Ensuite sont abordées les questions sur sa détention entre le 5 janvier 1968 et le 3 avril 1970. Arrêté par la police de Sihanouk, il est accusé d’atteinte à la sûreté de l’Etat en relation avec l’étranger. « Collaborer avec une puissance étrangère était une accusation classique contre les Khmers rouges et les Khmers libres. Je n’ai jamais vu d’avocat jusqu’au jour de l’audience, mon procès a duré une demie journée. J’ai été condamné à vingt ans de travaux forcés, je n’ai pas fait appel. » Duch évoque ses conditions de vie en prison, l’exécution de certains détenus, les coups. Il reconnaît, parce que le juge ne le lâche pas, que les membres de sa famille proches de Lon Nol qui ont peut-être facilité sa libération en 1970, n’ont évidemment jamais été mentionnés par Duch dans sa biographie khmère rouge.

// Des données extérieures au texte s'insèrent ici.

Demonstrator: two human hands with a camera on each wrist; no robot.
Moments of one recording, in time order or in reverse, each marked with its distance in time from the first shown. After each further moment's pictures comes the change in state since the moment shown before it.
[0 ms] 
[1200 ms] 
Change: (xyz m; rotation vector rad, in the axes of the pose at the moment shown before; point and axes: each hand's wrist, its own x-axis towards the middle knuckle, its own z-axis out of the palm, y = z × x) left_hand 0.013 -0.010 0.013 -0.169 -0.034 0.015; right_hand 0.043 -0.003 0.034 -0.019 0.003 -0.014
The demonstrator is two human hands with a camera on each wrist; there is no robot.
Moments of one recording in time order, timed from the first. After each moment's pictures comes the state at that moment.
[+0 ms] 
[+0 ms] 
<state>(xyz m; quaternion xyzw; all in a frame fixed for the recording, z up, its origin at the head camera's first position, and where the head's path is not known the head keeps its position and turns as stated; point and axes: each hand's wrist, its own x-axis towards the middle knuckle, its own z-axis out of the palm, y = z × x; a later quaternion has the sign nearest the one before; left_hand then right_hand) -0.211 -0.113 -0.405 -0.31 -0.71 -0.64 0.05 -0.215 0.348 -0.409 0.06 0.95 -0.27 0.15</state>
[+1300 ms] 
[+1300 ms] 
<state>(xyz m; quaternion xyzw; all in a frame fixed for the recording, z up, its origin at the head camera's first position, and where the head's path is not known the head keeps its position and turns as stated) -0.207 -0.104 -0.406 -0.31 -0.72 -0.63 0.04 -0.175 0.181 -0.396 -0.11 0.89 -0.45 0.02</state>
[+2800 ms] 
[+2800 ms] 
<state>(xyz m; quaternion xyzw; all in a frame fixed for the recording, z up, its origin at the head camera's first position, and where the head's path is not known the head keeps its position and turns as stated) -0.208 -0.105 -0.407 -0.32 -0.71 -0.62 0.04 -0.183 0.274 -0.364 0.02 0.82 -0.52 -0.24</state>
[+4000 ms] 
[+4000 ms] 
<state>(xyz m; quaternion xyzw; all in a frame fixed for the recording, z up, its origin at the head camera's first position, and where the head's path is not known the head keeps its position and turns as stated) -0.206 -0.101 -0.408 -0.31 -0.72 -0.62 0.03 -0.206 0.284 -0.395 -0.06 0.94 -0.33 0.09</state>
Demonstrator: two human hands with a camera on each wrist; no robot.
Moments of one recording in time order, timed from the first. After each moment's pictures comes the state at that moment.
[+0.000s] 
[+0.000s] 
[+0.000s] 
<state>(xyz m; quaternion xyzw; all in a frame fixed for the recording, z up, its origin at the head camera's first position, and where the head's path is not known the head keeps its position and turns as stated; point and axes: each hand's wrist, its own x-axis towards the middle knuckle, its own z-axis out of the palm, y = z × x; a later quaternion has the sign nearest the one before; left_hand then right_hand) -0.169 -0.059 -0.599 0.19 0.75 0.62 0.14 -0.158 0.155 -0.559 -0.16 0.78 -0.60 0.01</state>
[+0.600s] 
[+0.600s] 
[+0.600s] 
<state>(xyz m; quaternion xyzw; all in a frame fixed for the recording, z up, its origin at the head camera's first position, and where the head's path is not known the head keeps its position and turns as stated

La ligne de l’exécutant obéissant

Quand le juge Lavergne l’interroge sur son manque de sincérité vis-à-vis de l’Angkar, Duch est de toute évidence piqué à vif : « Je n’ai pas trahi mon serment. J’avais statué sur cette questions [A savoir : ne pas quitter la branche khmère rouge pour rallier Lon Nol après sa libération]. Je n’ai pas abandonné ma ligne politique. » Sincérité et méticulosité sont les deux qualités qui l’ont, selon lui, mené à ses sinistres fonctions. « Toute ma vie, quand j’ai fait quelque chose, je l’ai fait bien. Sinon je ne le faisais pas. » En fin d’après-midi, le juge Lavergne questionne l’écœurement de Duch par rapport à son travail à M13. « Je ne pensais pas que j’avais d’autre choix que d’obéir à leurs ordres pour pouvoir vivre, déclare Duch. Je savais que j’accomplissais une tâche criminelle mais je devais obéir aux ordres. »


Points d’interrogation

Au terme de cette journée d’audience, la place du centre de détention M13 dans l’ensemble de l’appareil khmer rouge reste encore confuse. Inévitablement, quand Duch raconte quelques cas de personnes qu’il a fait libérer de M13, on se demande si le juge l’interrogera sur le nombre de prisonniers détenus et exécutés puisque « la règle c’était l’exécution », selon l’accusé. Quand Duch, qui fait preuve par moments d’une mémoire étonnante, ne se rappelle plus s’il y a eu plus de quatre enfants à M13, il se justifie par l’absence de listes de prisonniers. On voudrait alors creuser les incohérences ou les imprécisions concernant les archives de M13… Car par ailleurs il affirme : « A M13, quand on exécutait les gens, on détruisait les archives qui les concernaient ».


Difficile, ce jour, de trancher entre l’arrière goût de trop peu et l’impatience.